:: About this task ::
The entries follow. Print each one exactly.

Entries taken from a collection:
*** Begin section ***

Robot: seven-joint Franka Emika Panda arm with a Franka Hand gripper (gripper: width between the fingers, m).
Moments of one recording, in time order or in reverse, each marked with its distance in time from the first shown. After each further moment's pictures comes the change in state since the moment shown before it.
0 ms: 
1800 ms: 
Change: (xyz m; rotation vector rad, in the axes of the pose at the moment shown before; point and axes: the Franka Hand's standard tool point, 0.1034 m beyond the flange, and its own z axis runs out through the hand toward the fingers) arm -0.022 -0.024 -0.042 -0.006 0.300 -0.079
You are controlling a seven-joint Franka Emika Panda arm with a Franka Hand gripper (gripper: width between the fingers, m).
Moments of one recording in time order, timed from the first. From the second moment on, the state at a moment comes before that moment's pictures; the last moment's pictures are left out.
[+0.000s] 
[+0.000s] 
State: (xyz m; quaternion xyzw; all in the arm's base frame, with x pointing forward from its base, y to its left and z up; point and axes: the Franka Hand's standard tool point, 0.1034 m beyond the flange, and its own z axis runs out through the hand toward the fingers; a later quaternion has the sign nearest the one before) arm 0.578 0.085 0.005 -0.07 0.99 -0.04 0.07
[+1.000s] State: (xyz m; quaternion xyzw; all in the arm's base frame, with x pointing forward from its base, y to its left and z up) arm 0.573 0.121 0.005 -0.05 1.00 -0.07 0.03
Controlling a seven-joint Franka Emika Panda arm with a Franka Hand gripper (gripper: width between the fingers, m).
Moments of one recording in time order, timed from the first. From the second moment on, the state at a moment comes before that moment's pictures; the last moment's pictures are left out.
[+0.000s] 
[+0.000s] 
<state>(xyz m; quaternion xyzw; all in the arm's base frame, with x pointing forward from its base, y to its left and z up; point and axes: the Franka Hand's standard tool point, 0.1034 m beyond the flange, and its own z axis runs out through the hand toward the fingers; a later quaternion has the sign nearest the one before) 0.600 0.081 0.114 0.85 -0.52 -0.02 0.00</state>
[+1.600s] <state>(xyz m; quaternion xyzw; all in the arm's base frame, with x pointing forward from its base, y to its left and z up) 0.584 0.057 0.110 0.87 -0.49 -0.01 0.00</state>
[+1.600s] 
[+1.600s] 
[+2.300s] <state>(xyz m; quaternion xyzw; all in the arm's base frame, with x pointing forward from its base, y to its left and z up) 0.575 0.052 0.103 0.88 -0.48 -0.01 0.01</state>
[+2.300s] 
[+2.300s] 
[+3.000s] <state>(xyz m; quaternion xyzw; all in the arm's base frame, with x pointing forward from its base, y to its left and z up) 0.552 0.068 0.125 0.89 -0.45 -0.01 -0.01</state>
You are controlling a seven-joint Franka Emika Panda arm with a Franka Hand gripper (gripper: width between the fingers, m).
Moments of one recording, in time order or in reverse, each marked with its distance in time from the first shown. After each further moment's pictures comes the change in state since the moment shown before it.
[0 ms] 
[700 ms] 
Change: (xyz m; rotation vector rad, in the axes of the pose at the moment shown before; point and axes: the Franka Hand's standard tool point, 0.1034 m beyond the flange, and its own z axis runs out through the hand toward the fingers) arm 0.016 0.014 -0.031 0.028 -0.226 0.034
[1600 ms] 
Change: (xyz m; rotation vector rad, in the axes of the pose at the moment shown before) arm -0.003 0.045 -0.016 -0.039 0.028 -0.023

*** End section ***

:: Solution for this task ::
Robot: seven-joint Franka Emika Panda arm with a Franka Hand gripper (gripper: width between the fingers, m).
Moments of one recording, in time order or in reverse, each marked with its distance in time from the first shown. After each further moment's pictures comes the change in state since the moment shown before it.
0 ms: 
1800 ms: 
Change: (xyz m; rotation vector rad, in the axes of the pose at the moment shown before; point and axes: the Franka Hand's standard tool point, 0.1034 m beyond the flange, and its own z axis runs out through the hand toward the fingers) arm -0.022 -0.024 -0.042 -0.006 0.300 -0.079
You are controlling a seven-joint Franka Emika Panda arm with a Franka Hand gripper (gripper: width between the fingers, m).
Moments of one recording in time order, timed from the first. From the second moment on, the state at a moment comes before that moment's pictures; the last moment's pictures are left out.
[+0.000s] 
[+0.000s] 
State: (xyz m; quaternion xyzw; all in the arm's base frame, with x pointing forward from its base, y to its left and z up; point and axes: the Franka Hand's standard tool point, 0.1034 m beyond the flange, and its own z axis runs out through the hand toward the fingers; a later quaternion has the sign nearest the one before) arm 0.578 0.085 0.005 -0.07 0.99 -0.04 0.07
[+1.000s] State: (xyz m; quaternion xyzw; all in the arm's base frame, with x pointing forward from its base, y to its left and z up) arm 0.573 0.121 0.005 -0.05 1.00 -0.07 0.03
Controlling a seven-joint Franka Emika Panda arm with a Franka Hand gripper (gripper: width between the fingers, m).
Moments of one recording in time order, timed from the first. From the second moment on, the state at a moment comes before that moment's pictures; the last moment's pictures are left out.
[+0.000s] 
[+0.000s] 
<state>(xyz m; quaternion xyzw; all in the arm's base frame, with x pointing forward from its base, y to its left and z up; point and axes: the Franka Hand's standard tool point, 0.1034 m beyond the flange, and its own z axis runs out through the hand toward the fingers; a later quaternion has the sign nearest the one before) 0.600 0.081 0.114 0.85 -0.52 -0.02 0.00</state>
[+1.600s] <state>(xyz m; quaternion xyzw; all in the arm's base frame, with x pointing forward from its base, y to its left and z up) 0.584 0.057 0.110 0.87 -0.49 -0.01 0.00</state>
[+1.600s] 
[+1.600s] 
[+2.300s] <state>(xyz m; quaternion xyzw; all in the arm's base frame, with x pointing forward from its base, y to its left and z up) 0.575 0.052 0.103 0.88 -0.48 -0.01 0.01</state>
[+2.300s] 
[+2.300s] 
[+3.000s] <state>(xyz m; quaternion xyzw; all in the arm's base frame, with x pointing forward from its base, y to its left and z up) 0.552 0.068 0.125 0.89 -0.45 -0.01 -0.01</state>
You are controlling a seven-joint Franka Emika Panda arm with a Franka Hand gripper (gripper: width between the fingers, m).
Moments of one recording, in time order or in reverse, each marked with its distance in time from the first shown. After each further moment's pictures comes the change in state since the moment shown before it.
[0 ms] 
[700 ms] 
Change: (xyz m; rotation vector rad, in the axes of the pose at the moment shown before; point and axes: the Franka Hand's standard tool point, 0.1034 m beyond the flange, and its own z axis runs out through the hand toward the fingers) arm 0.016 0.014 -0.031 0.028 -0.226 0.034
[1600 ms] 
Change: (xyz m; rotation vector rad, in the axes of the pose at the moment shown before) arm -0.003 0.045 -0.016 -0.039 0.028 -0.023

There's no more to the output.